Task to complete:
Copy each line of the records below that mentions the word "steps".

:: Given data ::

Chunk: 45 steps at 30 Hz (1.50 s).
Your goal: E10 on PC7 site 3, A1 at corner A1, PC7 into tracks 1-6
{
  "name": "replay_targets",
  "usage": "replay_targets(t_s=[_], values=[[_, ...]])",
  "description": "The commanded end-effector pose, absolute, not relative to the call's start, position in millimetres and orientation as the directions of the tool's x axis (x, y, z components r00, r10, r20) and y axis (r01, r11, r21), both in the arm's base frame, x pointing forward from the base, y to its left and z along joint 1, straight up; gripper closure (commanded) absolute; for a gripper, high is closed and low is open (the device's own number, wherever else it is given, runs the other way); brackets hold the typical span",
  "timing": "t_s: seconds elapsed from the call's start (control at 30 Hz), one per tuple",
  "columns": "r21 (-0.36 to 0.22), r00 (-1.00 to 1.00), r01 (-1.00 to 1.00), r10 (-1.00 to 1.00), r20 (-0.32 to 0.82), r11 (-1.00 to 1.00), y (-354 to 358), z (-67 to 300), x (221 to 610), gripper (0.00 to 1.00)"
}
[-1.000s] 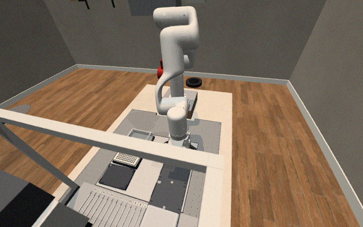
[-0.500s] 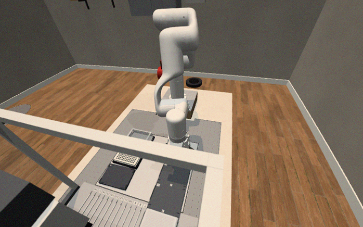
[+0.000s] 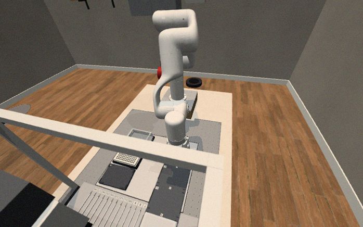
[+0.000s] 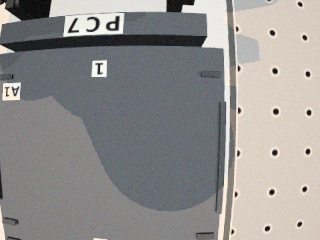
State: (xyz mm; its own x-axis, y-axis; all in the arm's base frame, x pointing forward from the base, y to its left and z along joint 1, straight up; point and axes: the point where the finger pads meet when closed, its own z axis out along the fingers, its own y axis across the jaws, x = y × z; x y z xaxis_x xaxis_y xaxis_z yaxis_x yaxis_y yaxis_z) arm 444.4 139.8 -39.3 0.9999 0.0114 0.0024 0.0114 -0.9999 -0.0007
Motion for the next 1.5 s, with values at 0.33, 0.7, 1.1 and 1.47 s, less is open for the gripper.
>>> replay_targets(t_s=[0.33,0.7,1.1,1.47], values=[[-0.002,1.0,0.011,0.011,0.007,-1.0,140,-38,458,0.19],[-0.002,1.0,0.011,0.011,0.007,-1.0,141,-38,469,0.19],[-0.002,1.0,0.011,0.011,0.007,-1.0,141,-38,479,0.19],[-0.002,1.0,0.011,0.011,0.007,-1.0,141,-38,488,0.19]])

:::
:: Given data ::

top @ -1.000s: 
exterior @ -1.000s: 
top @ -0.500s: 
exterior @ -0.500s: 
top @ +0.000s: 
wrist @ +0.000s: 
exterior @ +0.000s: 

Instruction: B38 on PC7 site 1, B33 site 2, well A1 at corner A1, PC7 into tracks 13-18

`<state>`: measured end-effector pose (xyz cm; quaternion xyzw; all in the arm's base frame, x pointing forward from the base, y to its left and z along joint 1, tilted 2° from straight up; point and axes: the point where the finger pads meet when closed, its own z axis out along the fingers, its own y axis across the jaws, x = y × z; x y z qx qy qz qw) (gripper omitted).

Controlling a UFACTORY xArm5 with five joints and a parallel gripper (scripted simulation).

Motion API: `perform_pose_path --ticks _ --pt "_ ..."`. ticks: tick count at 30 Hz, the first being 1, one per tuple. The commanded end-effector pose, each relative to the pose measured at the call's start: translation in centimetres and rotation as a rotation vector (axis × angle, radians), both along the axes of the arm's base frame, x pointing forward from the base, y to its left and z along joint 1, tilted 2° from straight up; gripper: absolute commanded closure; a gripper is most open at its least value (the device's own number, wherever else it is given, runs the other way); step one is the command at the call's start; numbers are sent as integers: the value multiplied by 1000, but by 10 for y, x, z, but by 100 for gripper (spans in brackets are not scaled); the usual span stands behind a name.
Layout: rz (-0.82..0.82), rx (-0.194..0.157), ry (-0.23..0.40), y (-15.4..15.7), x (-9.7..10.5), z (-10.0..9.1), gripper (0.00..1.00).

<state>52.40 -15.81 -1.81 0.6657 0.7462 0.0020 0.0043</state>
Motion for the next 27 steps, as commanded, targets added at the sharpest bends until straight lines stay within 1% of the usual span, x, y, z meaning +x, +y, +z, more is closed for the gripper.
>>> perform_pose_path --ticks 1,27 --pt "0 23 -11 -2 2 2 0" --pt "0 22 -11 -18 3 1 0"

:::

Output of the task:
Chunk: 45 steps at 30 Hz (1.50 s).
Motion for the next 27 steps, as commanded, targets added at the sharpest bends until straight lines stay within 1% of the usual span, x, y, z meaning +x, +y, +z, more is closed for the gripper.

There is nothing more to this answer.